Start of Block
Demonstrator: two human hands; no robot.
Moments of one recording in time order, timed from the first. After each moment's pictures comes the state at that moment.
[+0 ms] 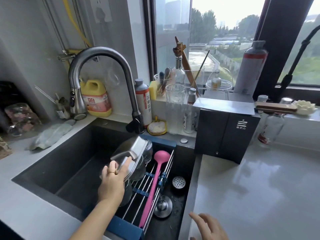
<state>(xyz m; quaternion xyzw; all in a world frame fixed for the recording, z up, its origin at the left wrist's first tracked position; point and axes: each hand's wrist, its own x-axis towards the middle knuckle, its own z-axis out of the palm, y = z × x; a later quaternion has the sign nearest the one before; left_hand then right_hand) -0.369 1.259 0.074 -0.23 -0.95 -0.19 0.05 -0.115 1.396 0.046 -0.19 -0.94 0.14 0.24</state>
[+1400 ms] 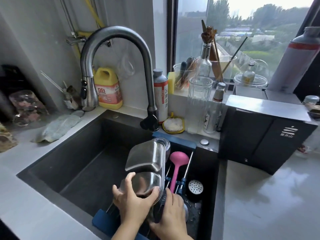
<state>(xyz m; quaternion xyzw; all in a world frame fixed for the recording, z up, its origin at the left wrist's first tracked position) -0.363 1.264 0.030 -0.06 -0.88 -0.47 -0.04 -0.283 1.340 0.001 -0.28 -0.92 0.25 0.07</state>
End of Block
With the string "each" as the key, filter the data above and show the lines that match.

• Answer:
Moments of one recording in time order, timed from the first. After each moment's pictures comes the state at that moment.
<state>(xyz m; quaternion xyzw; all in a world frame fixed for the recording, z up, its origin at the left wrist's first tracked position; point and axes: each hand's wrist, its own x-axis towards the middle knuckle, its own z-axis out of the palm, y = z × x; a later quaternion has the sign nearest the one before; left_hand then right_hand) -0.369 1.259 0.074 -0.23 -0.95 -0.19 0.05 -0.115 1.396 0.046 -0.19 -0.94 0.14 0.24</state>

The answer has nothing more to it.